How to: Photographing a pocket watch

by Urs Recher

Our how-to articles typically explain lighting setups optimized for a specific product without any compromises. This article takes a different direction:

For online sales platforms or auction catalogs, multiple products in various variations and positions need to be documented quickly. As an alternative to purely diffuse lighting solutions offered on the market (light tents, cones, and cubes), this setup demonstrates a quickly adaptable set with two lights.


We are using two pocket watches as objects, both with shiny surfaces, glass elements, and engravings.

The main light source is a Pulso L lamp (without light modifiers) behind a thin, flexible, but strongly diffusing plexiglass sheet. For smooth and shiny surfaces (polished silver, gold, glass), the light can be made softer by slightly increasing the distance between the light source and the diffuser. For more textured surfaces (engravings, gemstones, etc.), this distance is reduced, making the light slightly harder and more intense. A few centimeters of adjustment are sufficient for flexibility.

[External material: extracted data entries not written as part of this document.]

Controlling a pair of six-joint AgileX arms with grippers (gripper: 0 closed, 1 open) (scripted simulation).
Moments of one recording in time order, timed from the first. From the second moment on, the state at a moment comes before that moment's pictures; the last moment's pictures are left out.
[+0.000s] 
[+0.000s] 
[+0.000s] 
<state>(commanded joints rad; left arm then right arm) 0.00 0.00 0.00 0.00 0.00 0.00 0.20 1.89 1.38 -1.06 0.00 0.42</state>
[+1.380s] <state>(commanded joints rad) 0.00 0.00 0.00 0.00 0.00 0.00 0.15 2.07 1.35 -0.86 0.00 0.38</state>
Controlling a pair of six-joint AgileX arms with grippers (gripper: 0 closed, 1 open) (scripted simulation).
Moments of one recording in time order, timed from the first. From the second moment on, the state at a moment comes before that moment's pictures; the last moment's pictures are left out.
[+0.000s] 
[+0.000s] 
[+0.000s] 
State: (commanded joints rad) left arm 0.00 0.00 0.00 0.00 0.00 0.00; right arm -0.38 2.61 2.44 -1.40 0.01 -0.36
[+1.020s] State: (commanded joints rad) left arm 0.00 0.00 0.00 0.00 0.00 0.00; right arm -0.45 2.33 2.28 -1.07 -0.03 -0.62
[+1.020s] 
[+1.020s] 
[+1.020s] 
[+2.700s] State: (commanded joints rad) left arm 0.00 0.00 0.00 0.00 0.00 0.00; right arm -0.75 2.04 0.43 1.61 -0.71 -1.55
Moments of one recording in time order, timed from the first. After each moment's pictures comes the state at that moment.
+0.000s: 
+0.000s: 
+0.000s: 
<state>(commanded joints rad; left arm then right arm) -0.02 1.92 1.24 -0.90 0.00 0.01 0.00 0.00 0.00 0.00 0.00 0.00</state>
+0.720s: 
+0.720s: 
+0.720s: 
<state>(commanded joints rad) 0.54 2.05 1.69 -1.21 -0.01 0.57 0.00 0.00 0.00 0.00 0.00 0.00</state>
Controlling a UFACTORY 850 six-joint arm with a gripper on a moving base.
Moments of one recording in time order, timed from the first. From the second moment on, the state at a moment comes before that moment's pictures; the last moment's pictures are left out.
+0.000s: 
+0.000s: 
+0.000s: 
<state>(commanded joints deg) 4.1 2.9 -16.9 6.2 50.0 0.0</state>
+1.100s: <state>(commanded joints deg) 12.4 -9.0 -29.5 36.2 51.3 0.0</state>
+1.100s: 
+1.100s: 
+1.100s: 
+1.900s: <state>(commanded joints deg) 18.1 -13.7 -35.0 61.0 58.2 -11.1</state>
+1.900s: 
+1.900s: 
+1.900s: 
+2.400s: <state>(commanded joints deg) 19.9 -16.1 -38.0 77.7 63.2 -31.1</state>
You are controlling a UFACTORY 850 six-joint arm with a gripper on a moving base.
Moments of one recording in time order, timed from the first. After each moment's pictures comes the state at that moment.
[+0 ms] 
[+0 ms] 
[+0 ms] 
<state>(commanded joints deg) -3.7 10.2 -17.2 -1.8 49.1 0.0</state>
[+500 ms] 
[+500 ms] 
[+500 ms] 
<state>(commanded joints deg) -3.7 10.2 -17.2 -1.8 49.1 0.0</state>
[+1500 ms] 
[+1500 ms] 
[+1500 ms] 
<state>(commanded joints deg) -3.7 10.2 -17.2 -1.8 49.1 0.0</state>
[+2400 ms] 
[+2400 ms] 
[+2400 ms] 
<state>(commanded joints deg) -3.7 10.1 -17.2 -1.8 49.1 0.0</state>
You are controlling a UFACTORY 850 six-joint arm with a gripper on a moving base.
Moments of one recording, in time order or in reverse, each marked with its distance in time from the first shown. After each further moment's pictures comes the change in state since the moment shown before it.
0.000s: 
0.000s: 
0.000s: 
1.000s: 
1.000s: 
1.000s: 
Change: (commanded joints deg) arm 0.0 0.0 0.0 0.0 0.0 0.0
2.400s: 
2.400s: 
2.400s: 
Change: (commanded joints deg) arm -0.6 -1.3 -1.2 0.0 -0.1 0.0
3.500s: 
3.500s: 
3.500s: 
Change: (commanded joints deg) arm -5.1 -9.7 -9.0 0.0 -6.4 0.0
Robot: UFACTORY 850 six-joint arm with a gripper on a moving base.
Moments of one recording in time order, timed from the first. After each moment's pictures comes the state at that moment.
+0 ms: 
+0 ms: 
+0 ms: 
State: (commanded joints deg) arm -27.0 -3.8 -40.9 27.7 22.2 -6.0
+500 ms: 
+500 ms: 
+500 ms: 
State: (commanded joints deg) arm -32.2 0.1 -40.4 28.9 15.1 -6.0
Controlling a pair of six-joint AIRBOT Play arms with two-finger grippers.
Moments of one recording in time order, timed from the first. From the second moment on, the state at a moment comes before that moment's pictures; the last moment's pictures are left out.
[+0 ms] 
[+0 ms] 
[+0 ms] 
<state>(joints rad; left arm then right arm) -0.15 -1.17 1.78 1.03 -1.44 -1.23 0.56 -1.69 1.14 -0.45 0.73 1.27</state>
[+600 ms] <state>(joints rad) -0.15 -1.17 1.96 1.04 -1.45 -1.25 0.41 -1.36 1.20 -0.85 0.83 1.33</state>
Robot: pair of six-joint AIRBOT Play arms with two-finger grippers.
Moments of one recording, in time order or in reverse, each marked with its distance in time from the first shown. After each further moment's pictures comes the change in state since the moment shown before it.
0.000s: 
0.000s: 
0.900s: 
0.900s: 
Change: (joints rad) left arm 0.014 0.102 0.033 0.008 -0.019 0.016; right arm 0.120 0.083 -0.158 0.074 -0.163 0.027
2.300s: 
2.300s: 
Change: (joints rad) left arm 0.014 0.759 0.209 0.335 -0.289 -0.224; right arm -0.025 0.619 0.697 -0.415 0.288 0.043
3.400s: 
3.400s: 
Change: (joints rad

The medium-sized softbox provides base lighting to the plexiglass panel, ensuring that even with very high-contrast main lighting (short distance between the light source and plexiglass), the darker areas do not become completely black.

To the left of the watch, a white card can be positioned as a reflector, if needed. This reduces contrast and generates additional reflections on shiny parts.

The entire setup remains very soft (even with a strong main light position) and low-contrast. Black elements (in this case, cloths) can be placed in the setup to locally prevent reflections and/or increase contrast. In these examples, the cloths were used to reduce reflections in the watch glass, making the dials appear clearer.


By varying the described parameters, lighting for different objects can be optimized within minutes.

To minimize post-processing time, focus stacking was avoided, and a small aperture was used. The intentionally non-retouched photos were taken with a mirrorless full-frame camera and a 105mm lens. At ISO 160, the aperture was set to 22.0.